Friday, August 20, 2010

Developer-sponsor model at work - Macquarie

Event


 CapitaLand announced the proposed divestment of 28 serviced residence properties, mainly in Europe, to its 47.7%-owned listed associate Ascott Residence Trust (ART SP, S$1.23, Neutral, TP: S$1.20) for S$970m. This is consistent with its strategy to divest stabilised assets to its listed REIT
vehicles. Net cash proceeds of S$332m will be used to capture new investment opportunities. Outperform maintained.impact

 Transaction highlights. The EBITDA yield of the assets to be divested is circa 5.7% vs ART’s current EBITDA yield of 5.5%. ART will fund via a combination of equity and debt and expects DPU accretion in FY11 of 3.0% to 6.6%, depending on the price of the equity to be raised. CapitaLand will subscribe to ART’s fund-raising to maintain its 47.7% stake.

 Acquiring Ascott Beijing from ART. CapitaLand will pay S$214m for this asset with GFA of 64,155 sqm at Rmb23,000/sqm. The group intends toenhance and re-position the asset for future strata-title sale as residential units. Selling prices for new projects in the Chaoyang district are in excess of Rmb40,000/sqm, although the selling price for CapitaLand will have to be adjusted for shorter length of lease left and taxes.

 Small net gain at group level but lowers gearing at The Ascott Limited (TAL). CapitaLand will realise a gain of S$52m on completion of the divestment expected by year-end. More importantly, the transaction will lower TAL’s gearing from 60% to 27%, providing this SBU with financial capacity to help reach its target of growing its portfolio from 26,546 units currently to 40,000 units by 2015.

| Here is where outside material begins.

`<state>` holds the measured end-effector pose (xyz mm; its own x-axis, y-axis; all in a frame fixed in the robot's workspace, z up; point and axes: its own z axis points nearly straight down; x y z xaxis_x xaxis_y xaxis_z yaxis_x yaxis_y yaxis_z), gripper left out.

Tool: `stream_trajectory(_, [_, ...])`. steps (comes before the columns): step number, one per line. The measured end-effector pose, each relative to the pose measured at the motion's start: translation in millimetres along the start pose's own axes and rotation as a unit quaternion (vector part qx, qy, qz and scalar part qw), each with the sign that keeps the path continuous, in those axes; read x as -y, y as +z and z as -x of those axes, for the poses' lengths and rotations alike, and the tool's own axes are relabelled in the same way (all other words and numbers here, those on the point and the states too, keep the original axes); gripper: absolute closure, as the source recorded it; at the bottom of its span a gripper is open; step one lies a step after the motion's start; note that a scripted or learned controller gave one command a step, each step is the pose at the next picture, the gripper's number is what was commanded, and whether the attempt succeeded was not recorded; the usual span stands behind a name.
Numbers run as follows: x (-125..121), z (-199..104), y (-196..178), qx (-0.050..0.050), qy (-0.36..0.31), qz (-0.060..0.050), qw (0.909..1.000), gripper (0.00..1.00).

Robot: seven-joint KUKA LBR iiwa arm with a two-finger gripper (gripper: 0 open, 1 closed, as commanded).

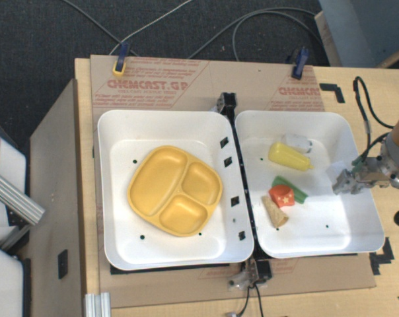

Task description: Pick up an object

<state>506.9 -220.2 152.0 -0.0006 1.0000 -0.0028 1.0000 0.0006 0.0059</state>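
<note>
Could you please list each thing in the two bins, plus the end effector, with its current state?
Yellow divided plate: flat in left bin, right way up.
Yellow block: lying in right bin, untouched.
Red piece: resting on green piece.
Tan piece: lying just below the red piece.
End effector: at the right bin's right side, holding nothing visible.

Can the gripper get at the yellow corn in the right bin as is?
Probably yes. The gripper sits at the right bin's right side, and the bin floor between it and the yellow corn looks bare, with only a clear item just above the corn.
</note>
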Motion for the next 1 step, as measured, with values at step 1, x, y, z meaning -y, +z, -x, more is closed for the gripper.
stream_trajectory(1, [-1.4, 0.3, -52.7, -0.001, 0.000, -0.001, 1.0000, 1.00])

Earnings and target price revision

 No change to EPS forecasts and no change to target price.

Price catalyst

 12-month price target: S$4.80 based on a Sum of Parts methodology.
 Catalyst: Further investments in the retail, residential and serviced apartment sectors over the next six months. Action and recommendation

 We believe CapitaLand’s businesses are firing on all cylinders. With a low gearing of 28%, we expect new investments in its key retail, residential and serviced apartment SBUs to help drive RNAV expansion. The shares are trading at a 24% discount to our RNAV of S$5.34. Outperform with potential upside in excess of 20%.